Contributors to the dataset are experts in natural language processing (NLP), a subset of AI research that gives computers the ability to translate and understand human language.
Meta said it also combines data mined from sources such as Wikipedia into its database.
This data is used to create what Meta calls a multilingual model (MLM), allowing the AI to translate “between any language combination without relying on English language data,” according to the company’s website.
The NLLB team assesses the quality of translations using a benchmark of open-source human-translated sentences they created, which includes a list of “harmful” words and phrases that software can be taught to filter out when translating text.
In their latest paper, the NLLB team improved translation accuracy by 44 percent from their first model published in 2020.
Once the technology is fully implemented, Meta estimates that it will enable more than 25 billion translations every day on Facebook News Feed, Instagram, and other platforms.
“Talk to people”
William Lamb, professor of Gaelic ethnology and linguistics at the University of Edinburgh, is an expert on Scottish Gaelic, one of the under-resourced languages identified in Meta’s NLLB project.
Around 2.5% of Scotland’s population – roughly 130,000 people – will say they can speak some 13th-century Celtic language in the 2022 census.
There are about 2,000 Gaelic speakers in eastern Canada, but Gaelic is a minority language there, and UNESCO classifies it as an “endangered” language because so few people actively speak it.
Lamb noted that Meta’s Scottish Gaelic translations, while “their heart is right” because they use crowdsourced data, are “still not very good.”
“If they really want to improve translations, what they should do is talk to Gaelic speakers who still live and breathe Gaelic,” Lamb said.
“That’s easy to say, but hard to do,” Lamb continued, noting that most native speakers are in their 70s and don’t use computers, and younger speakers “don’t have the habit of using Gaelic like their grandparents did.”
advertisement
A good alternative would be for Meta to enter into a licensing agreement with the BBC, which is committed to preserving the language by producing high-quality online content in the language.
“This needs to be done by professionals.”
Alberto Bugarín-Dís, an AI professor at the University of Santiago de Compostela in Spain, thinks linguists like Lam should work with big tech companies to improve available datasets.
“This needs to be done by experts who can revise the text, correct it and update it with metadata that we can use,” Bugarin-Diez said.
“We need people from the humanities and technical backgrounds like engineers to work together. This is something we really need,” he added.
Bugarin-Diz went on to say that for Meta, the advantage of using Wikipedia is that its data reflects “almost every aspect of human life,” so the quality of the language can be much higher than if more formal texts were used.
advertisement
But Bugarin-Diz suggests that Meta and other AI companies should take the time to find quality data online and then meet the legal requirements necessary to use that data without violating intellectual property laws.

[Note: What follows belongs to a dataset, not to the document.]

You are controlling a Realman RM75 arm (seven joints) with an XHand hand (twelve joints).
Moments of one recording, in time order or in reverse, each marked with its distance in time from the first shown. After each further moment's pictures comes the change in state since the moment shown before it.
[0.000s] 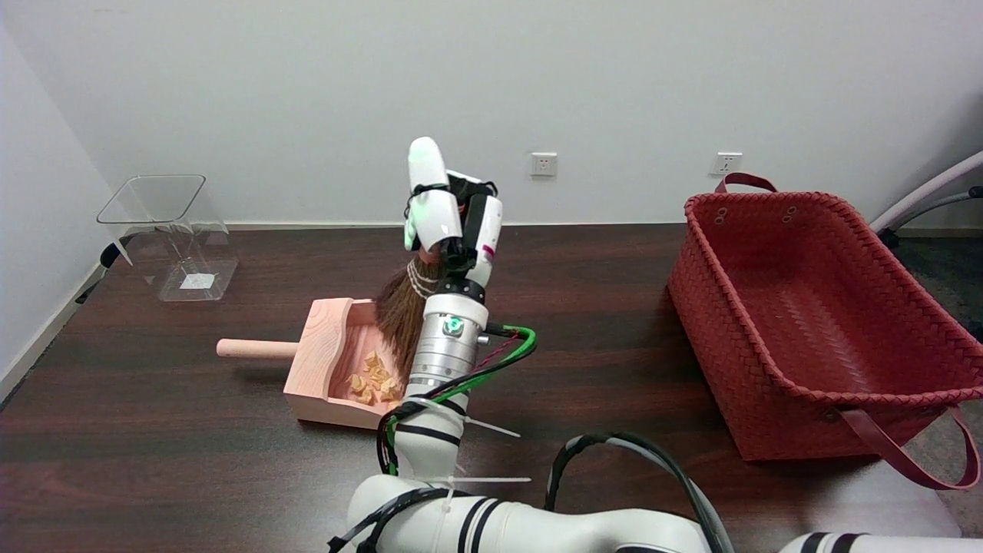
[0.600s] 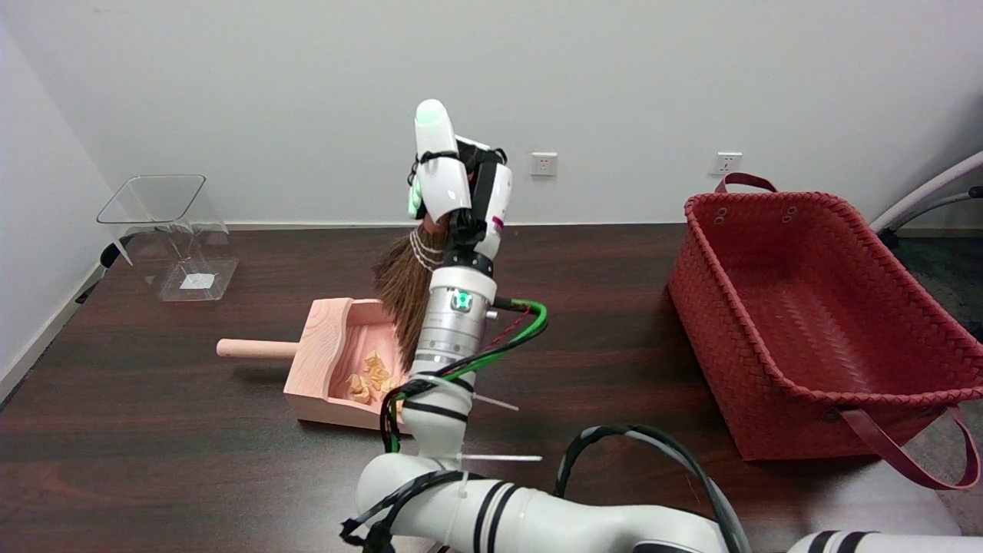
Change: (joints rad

Meanwhile, Lam said that unless Meta makes some changes to the dataset, he would not recommend people use the tool as there are errors in the data.
“Their translation capabilities are not yet at a level where the tools would actually be useful,” Lam said.
“I still wouldn’t recommend it to anyone as a reliable language tool, and I think they would be honest about that.”
Bugarin Dis takes a different stance.
advertisement
He believes that if no one uses Meta translation, there will be “no incentive” to invest time and resources into improving it.
As with any AI tool, Bugarin-Diz believes it is important to know the technology’s weaknesses before using it.